• TASK DETAILS: What is needed is an exact copy of all the records.

=-=-=

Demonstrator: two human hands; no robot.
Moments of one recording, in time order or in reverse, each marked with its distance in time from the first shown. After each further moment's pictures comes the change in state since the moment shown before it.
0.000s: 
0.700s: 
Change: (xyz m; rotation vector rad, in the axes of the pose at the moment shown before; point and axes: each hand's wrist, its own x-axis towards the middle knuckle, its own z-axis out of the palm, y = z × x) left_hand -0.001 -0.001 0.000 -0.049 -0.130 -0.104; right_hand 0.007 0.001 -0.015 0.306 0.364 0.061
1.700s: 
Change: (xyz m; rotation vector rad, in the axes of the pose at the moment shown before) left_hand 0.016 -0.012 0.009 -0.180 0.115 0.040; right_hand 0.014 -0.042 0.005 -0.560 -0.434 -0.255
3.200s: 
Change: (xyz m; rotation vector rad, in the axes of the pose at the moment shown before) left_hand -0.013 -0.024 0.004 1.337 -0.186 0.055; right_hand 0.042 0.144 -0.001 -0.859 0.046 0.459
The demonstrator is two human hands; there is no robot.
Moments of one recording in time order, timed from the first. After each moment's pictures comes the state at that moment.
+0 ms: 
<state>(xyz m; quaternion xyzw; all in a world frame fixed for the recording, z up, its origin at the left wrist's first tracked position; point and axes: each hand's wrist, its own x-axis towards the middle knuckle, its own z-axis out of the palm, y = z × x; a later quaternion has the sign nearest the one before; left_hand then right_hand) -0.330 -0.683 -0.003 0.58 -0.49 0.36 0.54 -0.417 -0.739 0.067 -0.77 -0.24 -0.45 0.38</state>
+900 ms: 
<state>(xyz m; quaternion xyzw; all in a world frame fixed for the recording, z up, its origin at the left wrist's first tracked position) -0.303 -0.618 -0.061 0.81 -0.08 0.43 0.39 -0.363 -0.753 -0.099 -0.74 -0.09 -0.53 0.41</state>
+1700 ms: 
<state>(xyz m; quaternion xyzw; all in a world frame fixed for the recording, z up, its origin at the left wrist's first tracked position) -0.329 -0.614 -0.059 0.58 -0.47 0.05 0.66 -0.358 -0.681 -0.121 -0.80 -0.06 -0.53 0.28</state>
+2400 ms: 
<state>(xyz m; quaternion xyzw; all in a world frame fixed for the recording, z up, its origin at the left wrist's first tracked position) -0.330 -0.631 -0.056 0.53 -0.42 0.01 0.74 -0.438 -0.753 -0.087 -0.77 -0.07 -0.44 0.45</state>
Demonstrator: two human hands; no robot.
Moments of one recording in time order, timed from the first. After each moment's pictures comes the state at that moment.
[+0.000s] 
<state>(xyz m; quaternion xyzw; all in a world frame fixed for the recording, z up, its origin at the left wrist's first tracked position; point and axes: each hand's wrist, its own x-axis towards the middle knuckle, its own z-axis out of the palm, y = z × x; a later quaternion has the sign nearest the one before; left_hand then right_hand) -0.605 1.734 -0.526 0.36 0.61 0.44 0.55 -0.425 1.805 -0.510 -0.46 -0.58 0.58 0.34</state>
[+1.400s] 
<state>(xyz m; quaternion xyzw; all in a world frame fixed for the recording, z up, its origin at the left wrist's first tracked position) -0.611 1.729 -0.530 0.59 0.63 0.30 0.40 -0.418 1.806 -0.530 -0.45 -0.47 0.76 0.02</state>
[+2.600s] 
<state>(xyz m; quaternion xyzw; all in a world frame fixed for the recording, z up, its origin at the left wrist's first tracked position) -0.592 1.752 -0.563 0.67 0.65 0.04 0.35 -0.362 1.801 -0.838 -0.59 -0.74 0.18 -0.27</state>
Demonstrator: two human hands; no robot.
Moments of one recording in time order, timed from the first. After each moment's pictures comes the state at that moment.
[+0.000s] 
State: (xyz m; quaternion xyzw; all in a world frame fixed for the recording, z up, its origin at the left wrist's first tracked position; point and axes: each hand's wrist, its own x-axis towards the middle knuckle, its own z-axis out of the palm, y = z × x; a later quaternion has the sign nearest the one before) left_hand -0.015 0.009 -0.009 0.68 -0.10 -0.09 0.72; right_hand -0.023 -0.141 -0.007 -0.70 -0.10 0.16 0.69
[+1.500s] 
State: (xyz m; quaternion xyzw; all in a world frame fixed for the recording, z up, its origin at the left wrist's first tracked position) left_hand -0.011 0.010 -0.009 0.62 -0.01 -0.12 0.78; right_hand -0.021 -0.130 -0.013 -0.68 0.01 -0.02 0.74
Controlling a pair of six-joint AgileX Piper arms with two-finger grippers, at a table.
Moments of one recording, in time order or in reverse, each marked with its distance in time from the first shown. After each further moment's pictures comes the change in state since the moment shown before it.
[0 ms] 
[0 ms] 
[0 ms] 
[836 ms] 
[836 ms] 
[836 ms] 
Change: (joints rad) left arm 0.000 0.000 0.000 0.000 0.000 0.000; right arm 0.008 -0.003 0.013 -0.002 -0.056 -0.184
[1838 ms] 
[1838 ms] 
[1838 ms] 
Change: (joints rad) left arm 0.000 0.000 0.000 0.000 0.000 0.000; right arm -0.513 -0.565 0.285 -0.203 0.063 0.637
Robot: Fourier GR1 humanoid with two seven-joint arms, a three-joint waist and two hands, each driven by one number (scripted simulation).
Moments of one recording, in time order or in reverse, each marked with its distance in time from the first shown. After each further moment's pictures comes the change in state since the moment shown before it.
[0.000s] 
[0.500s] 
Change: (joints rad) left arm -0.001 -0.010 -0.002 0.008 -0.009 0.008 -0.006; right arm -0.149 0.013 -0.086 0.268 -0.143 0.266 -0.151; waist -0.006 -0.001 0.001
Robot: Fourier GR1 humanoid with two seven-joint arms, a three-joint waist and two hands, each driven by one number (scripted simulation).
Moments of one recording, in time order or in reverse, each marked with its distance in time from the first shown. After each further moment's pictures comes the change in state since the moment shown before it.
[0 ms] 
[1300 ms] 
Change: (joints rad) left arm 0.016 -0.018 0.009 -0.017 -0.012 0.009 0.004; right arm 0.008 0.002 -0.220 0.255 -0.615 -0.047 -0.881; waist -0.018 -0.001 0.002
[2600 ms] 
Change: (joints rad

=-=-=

• SOLVED PROBLEM:
Demonstrator: two human hands; no robot.
Moments of one recording, in time order or in reverse, each marked with its distance in time from the first shown. After each further moment's pictures comes the change in state since the moment shown before it.
0.000s: 
0.700s: 
Change: (xyz m; rotation vector rad, in the axes of the pose at the moment shown before; point and axes: each hand's wrist, its own x-axis towards the middle knuckle, its own z-axis out of the palm, y = z × x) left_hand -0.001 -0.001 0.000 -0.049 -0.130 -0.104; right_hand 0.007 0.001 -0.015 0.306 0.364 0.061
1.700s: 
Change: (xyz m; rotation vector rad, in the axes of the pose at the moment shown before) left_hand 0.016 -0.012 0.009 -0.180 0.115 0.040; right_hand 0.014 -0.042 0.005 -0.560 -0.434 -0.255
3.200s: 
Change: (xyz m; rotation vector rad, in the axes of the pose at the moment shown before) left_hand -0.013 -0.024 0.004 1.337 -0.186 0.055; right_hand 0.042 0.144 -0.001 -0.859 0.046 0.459
The demonstrator is two human hands; there is no robot.
Moments of one recording in time order, timed from the first. After each moment's pictures comes the state at that moment.
+0 ms: 
<state>(xyz m; quaternion xyzw; all in a world frame fixed for the recording, z up, its origin at the left wrist's first tracked position; point and axes: each hand's wrist, its own x-axis towards the middle knuckle, its own z-axis out of the palm, y = z × x; a later quaternion has the sign nearest the one before; left_hand then right_hand) -0.330 -0.683 -0.003 0.58 -0.49 0.36 0.54 -0.417 -0.739 0.067 -0.77 -0.24 -0.45 0.38</state>
+900 ms: 
<state>(xyz m; quaternion xyzw; all in a world frame fixed for the recording, z up, its origin at the left wrist's first tracked position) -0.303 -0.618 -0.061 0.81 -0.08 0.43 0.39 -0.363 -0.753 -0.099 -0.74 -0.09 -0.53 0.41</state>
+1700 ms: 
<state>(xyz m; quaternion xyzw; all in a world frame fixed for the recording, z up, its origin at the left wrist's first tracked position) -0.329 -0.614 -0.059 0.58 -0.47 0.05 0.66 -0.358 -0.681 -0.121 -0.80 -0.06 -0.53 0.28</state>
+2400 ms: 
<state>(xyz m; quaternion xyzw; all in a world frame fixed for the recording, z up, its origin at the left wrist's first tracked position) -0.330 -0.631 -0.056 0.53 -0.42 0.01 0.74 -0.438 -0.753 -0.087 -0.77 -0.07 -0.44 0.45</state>
Demonstrator: two human hands; no robot.
Moments of one recording in time order, timed from the first. After each moment's pictures comes the state at that moment.
[+0.000s] 
<state>(xyz m; quaternion xyzw; all in a world frame fixed for the recording, z up, its origin at the left wrist's first tracked position; point and axes: each hand's wrist, its own x-axis towards the middle knuckle, its own z-axis out of the palm, y = z × x; a later quaternion has the sign nearest the one before; left_hand then right_hand) -0.605 1.734 -0.526 0.36 0.61 0.44 0.55 -0.425 1.805 -0.510 -0.46 -0.58 0.58 0.34</state>
[+1.400s] 
<state>(xyz m; quaternion xyzw; all in a world frame fixed for the recording, z up, its origin at the left wrist's first tracked position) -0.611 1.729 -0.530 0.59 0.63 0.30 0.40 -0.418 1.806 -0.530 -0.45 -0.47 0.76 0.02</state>
[+2.600s] 
<state>(xyz m; quaternion xyzw; all in a world frame fixed for the recording, z up, its origin at the left wrist's first tracked position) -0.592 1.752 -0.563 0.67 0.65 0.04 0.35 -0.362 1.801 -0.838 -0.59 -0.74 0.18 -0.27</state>
Demonstrator: two human hands; no robot.
Moments of one recording in time order, timed from the first. After each moment's pictures comes the state at that moment.
[+0.000s] 
State: (xyz m; quaternion xyzw; all in a world frame fixed for the recording, z up, its origin at the left wrist's first tracked position; point and axes: each hand's wrist, its own x-axis towards the middle knuckle, its own z-axis out of the palm, y = z × x; a later quaternion has the sign nearest the one before) left_hand -0.015 0.009 -0.009 0.68 -0.10 -0.09 0.72; right_hand -0.023 -0.141 -0.007 -0.70 -0.10 0.16 0.69
[+1.500s] 
State: (xyz m; quaternion xyzw; all in a world frame fixed for the recording, z up, its origin at the left wrist's first tracked position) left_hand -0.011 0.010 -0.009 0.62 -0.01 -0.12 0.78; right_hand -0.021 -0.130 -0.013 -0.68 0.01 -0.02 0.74
Controlling a pair of six-joint AgileX Piper arms with two-finger grippers, at a table.
Moments of one recording, in time order or in reverse, each marked with its distance in time from the first shown. After each further moment's pictures comes the change in state since the moment shown before it.
[0 ms] 
[0 ms] 
[0 ms] 
[836 ms] 
[836 ms] 
[836 ms] 
Change: (joints rad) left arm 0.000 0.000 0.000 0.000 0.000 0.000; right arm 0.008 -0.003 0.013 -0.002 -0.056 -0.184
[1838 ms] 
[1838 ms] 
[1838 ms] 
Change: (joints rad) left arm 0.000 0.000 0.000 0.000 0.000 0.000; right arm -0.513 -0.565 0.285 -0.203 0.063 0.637
Robot: Fourier GR1 humanoid with two seven-joint arms, a three-joint waist and two hands, each driven by one number (scripted simulation).
Moments of one recording, in time order or in reverse, each marked with its distance in time from the first shown. After each further moment's pictures comes the change in state since the moment shown before it.
[0.000s] 
[0.500s] 
Change: (joints rad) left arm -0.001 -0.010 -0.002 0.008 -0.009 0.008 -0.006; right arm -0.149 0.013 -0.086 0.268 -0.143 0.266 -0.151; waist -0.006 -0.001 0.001
Robot: Fourier GR1 humanoid with two seven-joint arms, a three-joint waist and two hands, each driven by one number (scripted simulation).
Moments of one recording, in time order or in reverse, each marked with its distance in time from the first shown. After each further moment's pictures comes the change in state since the moment shown before it.
[0 ms] 
[1300 ms] 
Change: (joints rad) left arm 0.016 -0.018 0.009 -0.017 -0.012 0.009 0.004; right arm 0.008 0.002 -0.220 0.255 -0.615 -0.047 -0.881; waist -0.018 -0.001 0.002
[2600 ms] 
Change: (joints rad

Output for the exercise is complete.